EXERCISE AIM
Set down the first line below and each line after it, ending with the one that holds "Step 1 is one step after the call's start". Pictures do not belong in the copy.

PROVIDED MATERIAL

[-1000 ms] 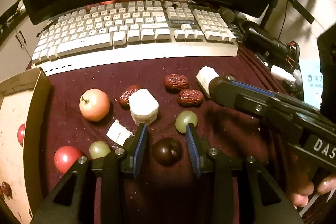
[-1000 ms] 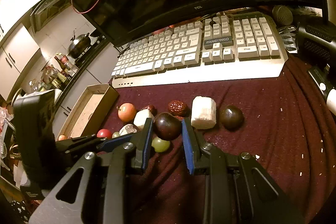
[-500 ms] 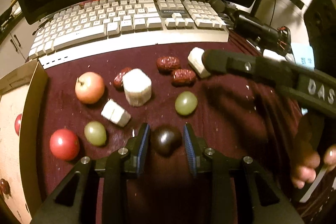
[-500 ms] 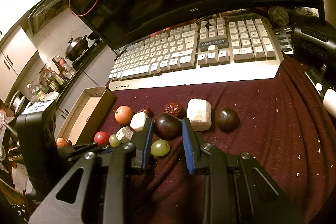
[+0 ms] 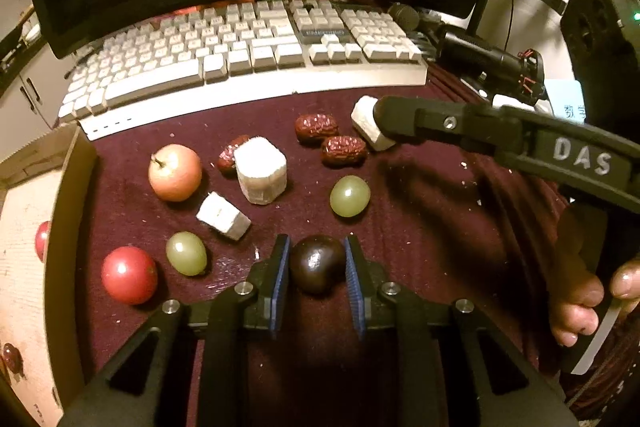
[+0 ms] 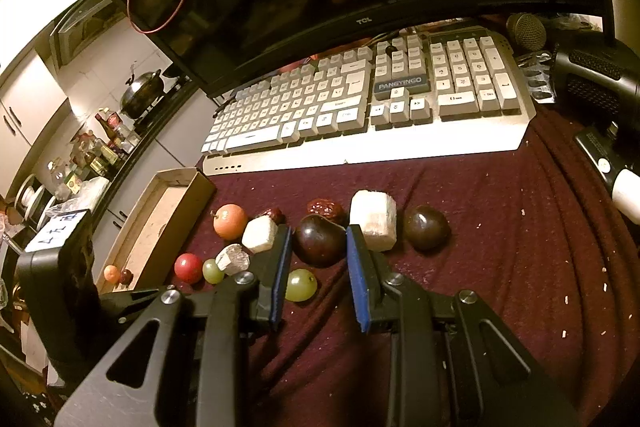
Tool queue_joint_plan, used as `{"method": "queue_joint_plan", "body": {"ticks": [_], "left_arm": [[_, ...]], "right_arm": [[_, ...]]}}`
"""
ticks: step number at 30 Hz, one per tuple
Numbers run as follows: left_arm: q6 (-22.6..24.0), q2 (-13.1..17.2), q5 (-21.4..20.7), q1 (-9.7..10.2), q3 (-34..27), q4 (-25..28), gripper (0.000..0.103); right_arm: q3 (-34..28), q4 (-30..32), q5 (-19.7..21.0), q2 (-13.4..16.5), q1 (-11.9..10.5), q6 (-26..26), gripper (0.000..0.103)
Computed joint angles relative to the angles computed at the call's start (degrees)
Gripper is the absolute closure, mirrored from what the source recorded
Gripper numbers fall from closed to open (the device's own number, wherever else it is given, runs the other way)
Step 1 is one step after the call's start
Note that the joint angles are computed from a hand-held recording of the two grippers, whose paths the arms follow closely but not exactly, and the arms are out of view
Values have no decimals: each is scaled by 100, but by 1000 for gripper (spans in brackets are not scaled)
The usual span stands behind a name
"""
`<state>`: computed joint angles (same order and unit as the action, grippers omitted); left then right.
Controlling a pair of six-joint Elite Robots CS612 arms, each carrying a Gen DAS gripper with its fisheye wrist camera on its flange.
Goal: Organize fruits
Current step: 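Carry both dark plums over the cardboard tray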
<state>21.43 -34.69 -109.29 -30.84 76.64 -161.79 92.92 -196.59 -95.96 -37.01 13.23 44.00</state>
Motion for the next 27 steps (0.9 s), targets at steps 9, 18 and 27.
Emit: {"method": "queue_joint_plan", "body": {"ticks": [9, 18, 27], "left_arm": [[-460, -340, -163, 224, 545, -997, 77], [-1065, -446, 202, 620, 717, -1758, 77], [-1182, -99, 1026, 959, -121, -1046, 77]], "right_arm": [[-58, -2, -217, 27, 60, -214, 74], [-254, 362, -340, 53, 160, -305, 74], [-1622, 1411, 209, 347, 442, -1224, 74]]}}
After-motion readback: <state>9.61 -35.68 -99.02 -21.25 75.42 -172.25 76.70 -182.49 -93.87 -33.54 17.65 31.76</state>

TASK SOLUTION
[-1000 ms] 
[-1000 ms] 
[-500 ms] 
[-500 ms] 
[+0 ms] 
[+0 ms] 
Tool queue_joint_plan, used as `{"method": "queue_joint_plan", "body": {"ticks": [_], "left_arm": [[_, ...]], "right_arm": [[_, ...]]}}`
"""
ticks: step number at 30 Hz, one per tuple
Numbers run as follows: left_arm: q6 (-22.6..24.0), q2 (-13.1..17.2), q5 (-21.4..20.7), q1 (-9.7..10.2), q3 (-34..27), q4 (-25..28), gripper (0.000..0.103); right_arm: q3 (-34..28), q4 (-30..32), q5 (-19.7..21.0), q2 (-13.4..16.5), q1 (-11.9..10.5), q6 (-26..26), gripper (0.000..0.103)
Computed joint angles relative to the angles computed at the call's start (degrees)
Gripper is the absolute closure, mirrored from what the source recorded
Gripper numbers fall from closed to open (the device's own number, wherever else it is given, runs the other way)
Step 1 is one step after the call's start

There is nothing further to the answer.